The reconstruction module is used for carrying out repeated reconstruction on all the modal components to obtain a plurality of target modal component sets, wherein each target modal component set comprises a plurality of target modal components, each target modal component is obtained by adding two modal components, the reconstruction is carried out for a plurality of times, each target modal component set comprises a plurality of target modal components, each target modal component is obtained by grouping n modal components in pairs, the number of reconstruction times is the number of groups of the target modal component sets, each target modal component is composed of a plurality of target wind speed components, each target modal component is obtained by adding two modal components, each target wind speed component is obtained by adding wind speed components of the corresponding two modal components at the same sampling point, and the number of target wind speed components is equal to the number of wind speed components;

The error calculation module is used for inputting each target modal component into the first cyclic neural network model to obtain a corresponding target wind speed component predicted value according to any group of target modal component sets, and further obtaining a proportional error coefficient corresponding to each target modal component;

the optimization module is used for using each group of target modal component sets as positions of corresponding whales in whale groups by using a whale optimization algorithm, obtaining fitness functions based on each proportional error coefficient, and obtaining the optimal group of the target modal component sets after iteration setting times;

The prediction module is used for obtaining a corresponding final wind speed component predicted value by using the second cyclic neural network model based on each target modal component of the target modal component set optimal group;

And the control module is used for obtaining a final wind speed predicted value of a next sampling point of the current sampling point based on each final wind speed component predicted value so as to utilize the final wind speed predicted value to participate in energy storage auxiliary black start when a power failure occurs.

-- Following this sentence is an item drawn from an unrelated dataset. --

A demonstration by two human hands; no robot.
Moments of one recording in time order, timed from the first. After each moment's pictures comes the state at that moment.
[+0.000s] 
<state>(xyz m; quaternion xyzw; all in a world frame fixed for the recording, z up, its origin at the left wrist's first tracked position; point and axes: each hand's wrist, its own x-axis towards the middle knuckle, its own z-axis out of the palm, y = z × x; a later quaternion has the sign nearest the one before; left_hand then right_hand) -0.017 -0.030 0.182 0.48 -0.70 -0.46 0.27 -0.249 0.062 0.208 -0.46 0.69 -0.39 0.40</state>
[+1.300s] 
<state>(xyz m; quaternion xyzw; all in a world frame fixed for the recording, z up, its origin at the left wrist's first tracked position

8. The wind speed prediction system for energy storage assisted black start of claim 7, wherein the first and second recurrent neural network models each employ a GRU model.

9. An electronic device, comprising: a processor, and a memory communicatively coupled to the processor;

the memory stores computer-executable instructions;

The processor executes computer-executable instructions stored in the memory to implement the method of any one of claims 1-6.

10. A computer readable storage medium having stored therein computer executable instructions which when executed by a processor are adapted to carry out the method of any one of claims 1-6.